RUSSIA, CHINA, TURKEY ACQUIRE GOLD WHILE DEPOSITS AT NY FED CONTINUE TO BE REPATRIATED

The golden noose?

The build-up of gold reserves by non-Western countries is something which could end up tipping the scales of the global order.

Many believe that should bad relations continue between the US and these nations then US-denominated assets currently held in forex holdings by the relevant central banks, could be dumped for alternatives. Nations may opt to diversify into the Chinese yuan (in the case of Russia) but also gold. Most likely it would just take either Russia or China to do this, before many others followed suit.

We know from recent comments by the likes of Erdogan and Putin that this is a possibility not far from their minds:

“With the dollar the world is always under exchange rate pressure. We should save states and nations from this exchange rate pressure. Gold has never been a tool of oppression throughout history.”  Turkish PM Erdogan, April 2018

At the same conference Erdogan explained how he was pushing for international loans to no longer be made in dollars, but instead gold:

“I made a suggestion at a G20 meeting. I asked: Why do we make all loans in dollars? Let’s use another currency. I suggest that the loans should be made based on gold.”

When loans are made in dollars, the debtor is instantly taken hostage by the issuing central banks' policies. The central bank determines the price of dollar through monetary policy and it's value thanks to currency printing. Were loans to be issued in gold these huge counter party pressures would no longer be a feature of the largely dollar based debt-system.

Hands off our gold

 

China for many years has made it clear that gold purchased in China is to stay in China. Russia and Turkey are of the same belief.

The news broke last month that Erdogan's central bank had decided to call back its gold reserves held in the United States. There were reportedly 220 tonnes stored in the country. The move was followed by the country's largest private banks also moving their gold from the country. One example was Halk Bankasi bank  which transferred 29 tons of gold back to Turkey

The decision followed Erdogan's call to "to get rid of exchange rate's pressure and to use gold against the dollar."

Speaking to RT about Turkey’s decision to repatriate its gold from the US Federal Reserve, Anatoly Aksakov (chairman of the State Duma Committee on Financial Markets) said: "We do not have a gold reserve in the US, we have only Forex (foreign exchange) reserves abroadNo one can lay hands on our gold."

By removing gold from one jurisdiction to another you are making one very loud and political statement - we can look after our gold and we don't want you anywhere near it.

Decisions by both western and non western countries to repatriate their gold tells the US that they will no longer have power over their foreign reserves and that they do not trust them to look after them.

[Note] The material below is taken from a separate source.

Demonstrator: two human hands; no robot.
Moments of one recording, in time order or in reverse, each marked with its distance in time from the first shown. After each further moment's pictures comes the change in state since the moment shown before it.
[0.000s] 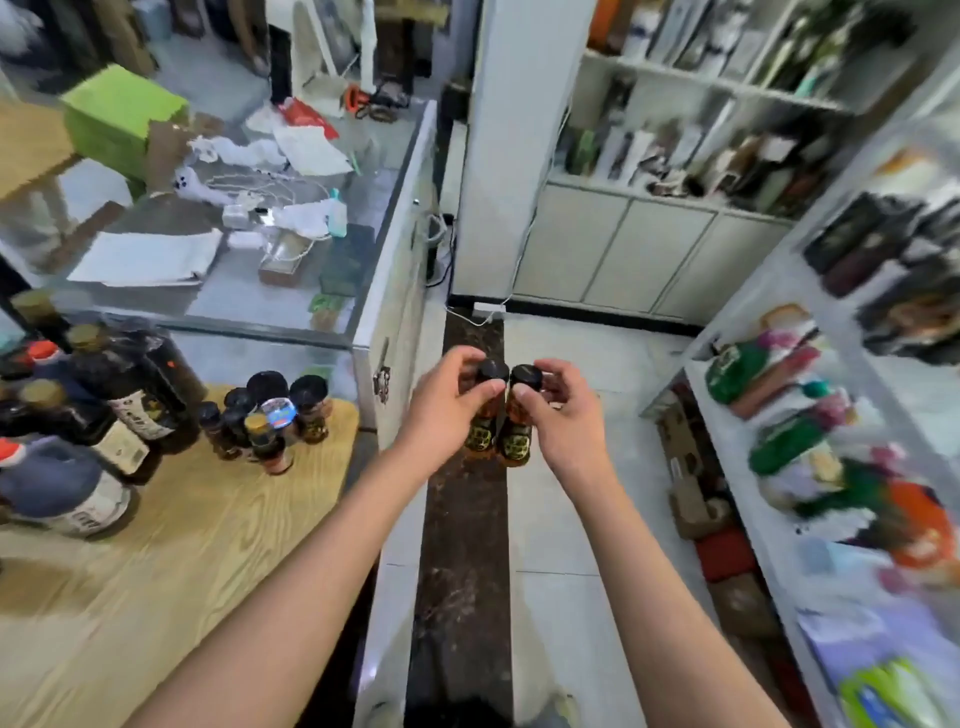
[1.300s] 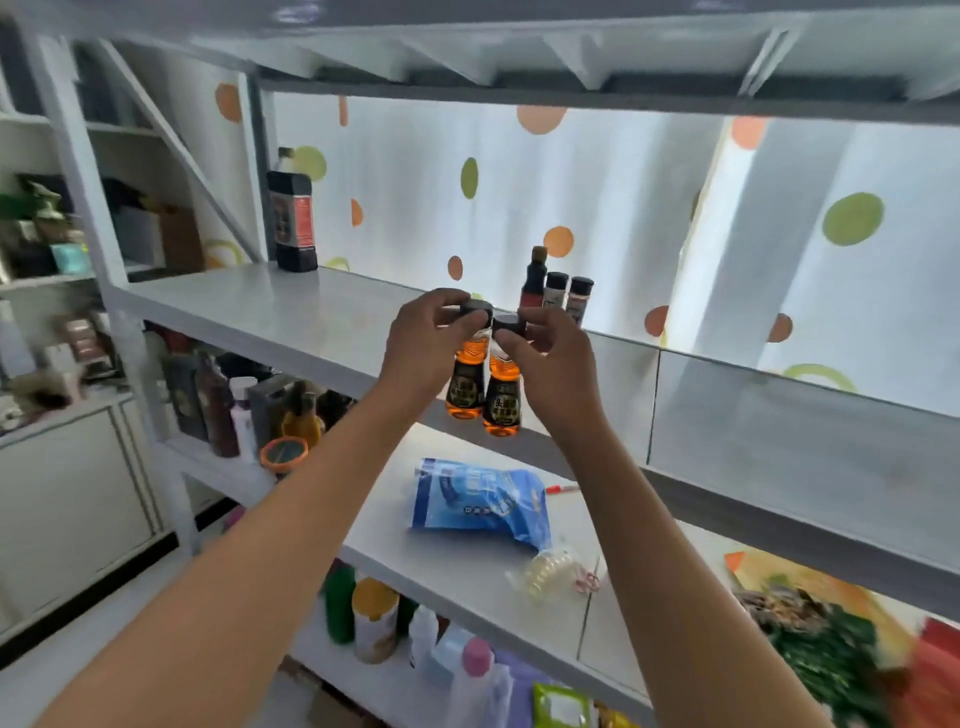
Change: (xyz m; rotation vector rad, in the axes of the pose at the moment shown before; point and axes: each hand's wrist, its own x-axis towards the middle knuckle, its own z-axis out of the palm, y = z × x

Conclusion - Be your own central bank and take delivery or own in safest vaults, in safest jurisdictions in the world

Russia and increasingly Turkey and China are countries that are increasingly seen as threats to the West, in one form or another. As a result various measures have been taken against them to make international trade and negotiations very difficult.

Whether through sanctions or trade tariffs countries are beginning to really feel the weight of the US and its allies' powers. As a result, they are using gold to protect themselves and to protect their foreign exchange reserves and hard earned national savings.

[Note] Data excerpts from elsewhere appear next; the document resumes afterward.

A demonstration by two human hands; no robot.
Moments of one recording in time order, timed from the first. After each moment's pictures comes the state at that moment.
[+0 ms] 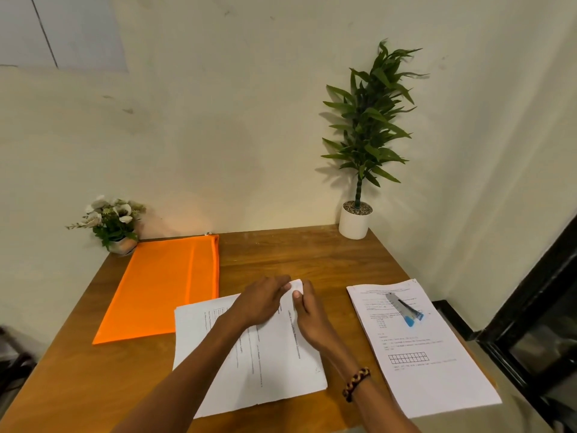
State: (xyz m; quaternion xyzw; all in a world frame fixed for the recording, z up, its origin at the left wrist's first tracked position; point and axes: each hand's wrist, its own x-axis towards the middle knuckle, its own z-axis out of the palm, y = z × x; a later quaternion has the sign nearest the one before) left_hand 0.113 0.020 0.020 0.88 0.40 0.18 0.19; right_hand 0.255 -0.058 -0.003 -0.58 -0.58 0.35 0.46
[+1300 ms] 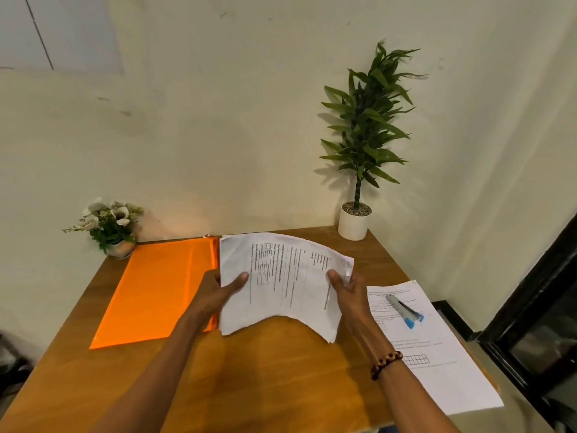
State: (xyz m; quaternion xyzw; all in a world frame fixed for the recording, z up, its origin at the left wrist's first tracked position) left_hand 0.040 0.036 0.022 0.58 0.45 0.42 0.54; right_hand 0.324 -0.037 0.014 -0.62 -0.35 0.38 0.59
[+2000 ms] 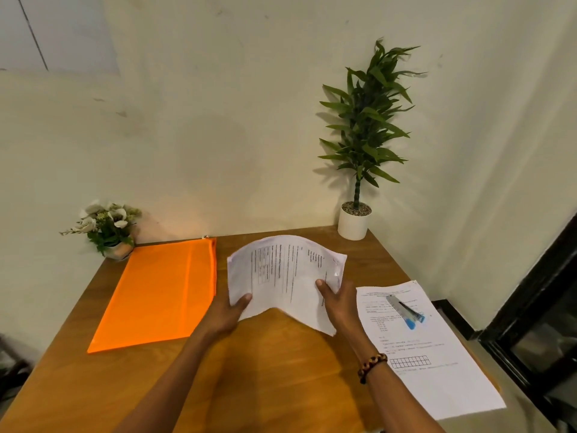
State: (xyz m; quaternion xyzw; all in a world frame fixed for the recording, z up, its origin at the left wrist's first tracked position) left_hand 0.053 0.036 -0.019 0.65 0.50 0.33 0.46; right_hand 0.312 -0.031 -0.003 -0.66 -0.41 0.32 0.55
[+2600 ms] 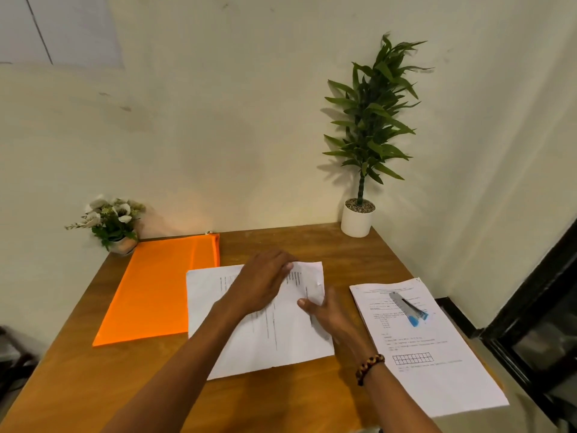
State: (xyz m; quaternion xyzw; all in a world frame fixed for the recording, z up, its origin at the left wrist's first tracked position) left_hand 0.107 0.033 0.051 0.89 0.35 0.28 0.10; right_hand 0.293 -0.042 -0.011 -0.62 -0.46 0.47 0.43
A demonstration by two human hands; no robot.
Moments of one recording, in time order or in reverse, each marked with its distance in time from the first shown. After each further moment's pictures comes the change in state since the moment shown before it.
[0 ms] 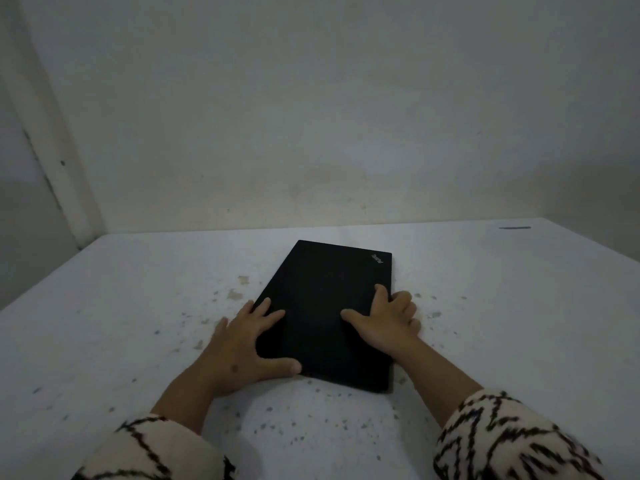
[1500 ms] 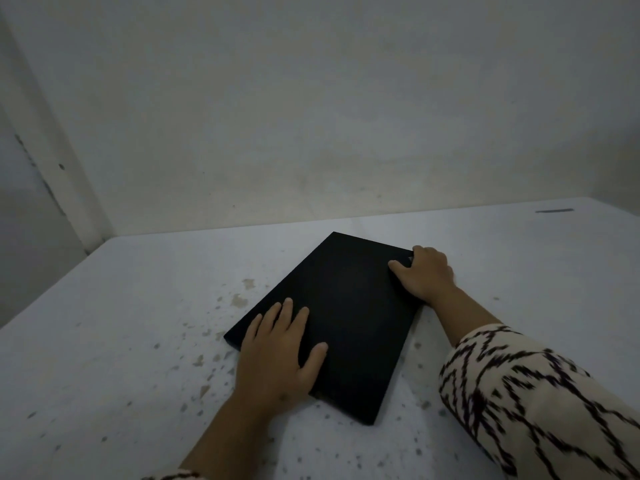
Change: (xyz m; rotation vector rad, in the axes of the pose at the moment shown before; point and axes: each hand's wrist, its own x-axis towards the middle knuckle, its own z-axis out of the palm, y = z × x) left_hand 0.026 0.028 0.041 0.292 0.346 -0.015; right_hand 0.114 0.017 -0.036 -0.068 0.203 -0.101
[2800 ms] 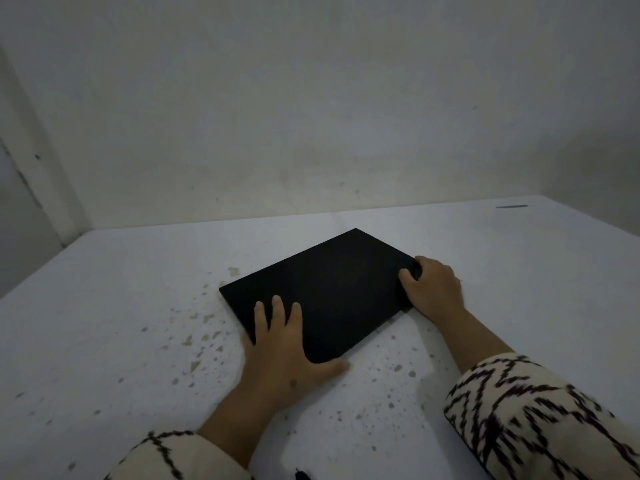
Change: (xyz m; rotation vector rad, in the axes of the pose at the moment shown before) left_hand -0.021 0.029 -0.004 -0.105 -0.254 -0.138; right_hand -0.064 0.040 -0.012 0.112 0.222 -0.042
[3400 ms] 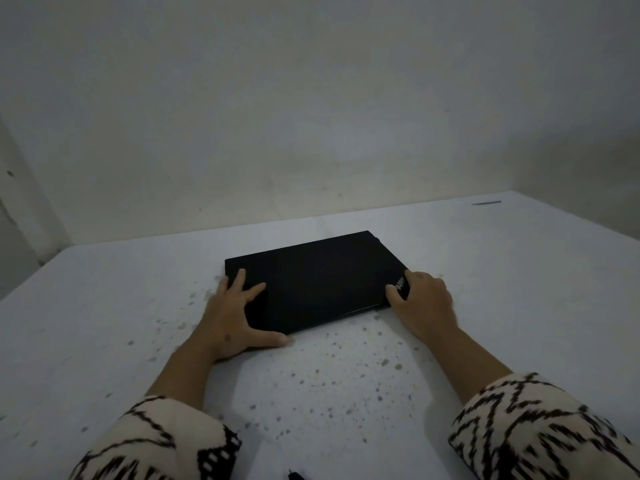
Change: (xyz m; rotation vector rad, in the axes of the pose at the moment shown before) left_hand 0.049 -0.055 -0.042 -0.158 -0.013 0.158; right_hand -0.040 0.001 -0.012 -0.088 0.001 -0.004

Investors can learn something here. Fiat currencies will always have a counterparty that is far more powerful than the saver or pension holder. There is rarely little interest by the fiat issuer to take note of how it's currency management is affecting the individual's savings and investments.

Gold removes this risk. Central banks are unable to impact the supply or holding of physical gold that an investor holds legal title to and stores in a safe jurisdiction.

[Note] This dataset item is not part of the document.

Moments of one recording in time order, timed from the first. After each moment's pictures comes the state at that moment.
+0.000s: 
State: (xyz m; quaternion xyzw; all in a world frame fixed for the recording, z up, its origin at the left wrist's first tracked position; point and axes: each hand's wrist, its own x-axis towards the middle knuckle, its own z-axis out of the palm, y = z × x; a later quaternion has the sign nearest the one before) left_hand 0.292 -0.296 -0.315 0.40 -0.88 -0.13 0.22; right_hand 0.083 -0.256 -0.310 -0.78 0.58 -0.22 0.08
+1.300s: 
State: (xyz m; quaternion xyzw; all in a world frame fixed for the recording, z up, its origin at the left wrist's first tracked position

The likes of Russia, Turkey and China recognise the financial independence holding gold bullion can bring, they also understand the importance of storing it at a location that cannot be compromised by western sanctions, central bank screw-ups, political targeting and nationalisation of gold assets and gold companies.

Investors should follow suit and act as their own central bank. Prepare financially by having a sensible allocation to physical gold so that it is protected from central banks massive monetary experiment that risks destroying all hard earned wealth.

Gold also serves to protect in times of heightened geopolitical risk, terrorism and war. Follow the same steps as these aforementioned countries - own physical gold, store in a safe jurisdiction and ensure you have legal title to your bullion through allocated and segregated bullion ownership.